Goal of the exercise =
Count every line of the data that includes "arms". State only the number.

[Stored records]
Segment Open
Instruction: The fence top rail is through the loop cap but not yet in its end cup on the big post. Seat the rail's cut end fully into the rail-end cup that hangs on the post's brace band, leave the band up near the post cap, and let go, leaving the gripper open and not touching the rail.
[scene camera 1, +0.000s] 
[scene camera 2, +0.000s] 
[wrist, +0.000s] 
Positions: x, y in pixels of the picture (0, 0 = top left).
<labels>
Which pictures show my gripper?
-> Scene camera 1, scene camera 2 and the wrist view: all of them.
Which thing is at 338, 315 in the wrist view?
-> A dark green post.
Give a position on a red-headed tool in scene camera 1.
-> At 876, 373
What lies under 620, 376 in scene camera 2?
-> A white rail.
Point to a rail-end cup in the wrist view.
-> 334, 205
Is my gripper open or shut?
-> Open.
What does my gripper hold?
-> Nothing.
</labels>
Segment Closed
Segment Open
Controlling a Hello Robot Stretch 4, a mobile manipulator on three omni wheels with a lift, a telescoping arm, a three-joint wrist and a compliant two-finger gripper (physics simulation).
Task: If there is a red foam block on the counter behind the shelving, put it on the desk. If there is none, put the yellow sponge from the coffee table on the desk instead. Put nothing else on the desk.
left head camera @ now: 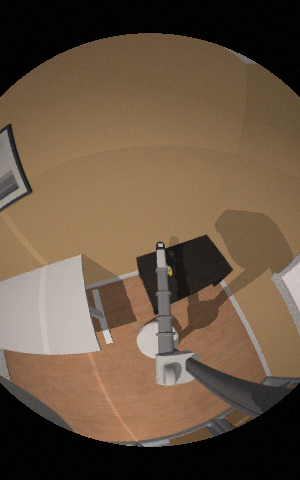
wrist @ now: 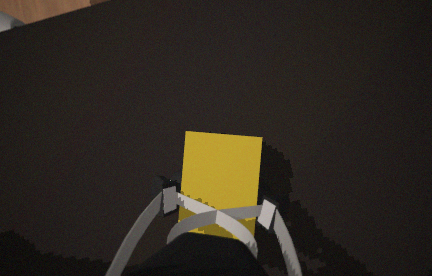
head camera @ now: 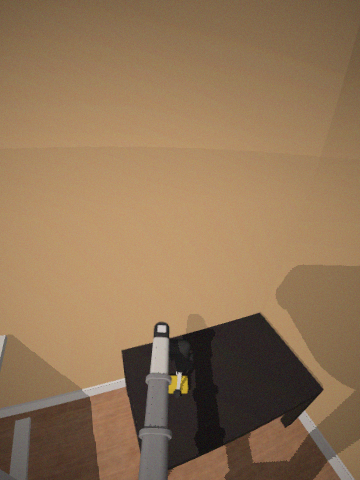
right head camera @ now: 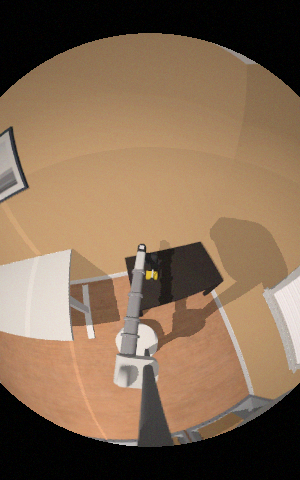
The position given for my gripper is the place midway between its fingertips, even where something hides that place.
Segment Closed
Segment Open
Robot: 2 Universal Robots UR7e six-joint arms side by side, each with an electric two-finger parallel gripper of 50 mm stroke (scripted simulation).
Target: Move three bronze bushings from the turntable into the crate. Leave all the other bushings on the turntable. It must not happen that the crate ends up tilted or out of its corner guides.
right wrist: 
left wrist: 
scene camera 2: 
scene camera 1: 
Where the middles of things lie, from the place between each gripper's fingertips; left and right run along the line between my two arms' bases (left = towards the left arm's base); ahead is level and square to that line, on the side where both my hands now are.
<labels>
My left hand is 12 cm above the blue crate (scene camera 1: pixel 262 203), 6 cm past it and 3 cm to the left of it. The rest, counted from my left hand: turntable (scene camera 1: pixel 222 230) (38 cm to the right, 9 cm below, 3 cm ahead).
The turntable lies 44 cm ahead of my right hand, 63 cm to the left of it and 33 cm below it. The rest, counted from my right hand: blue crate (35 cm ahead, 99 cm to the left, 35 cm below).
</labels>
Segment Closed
Response box =
2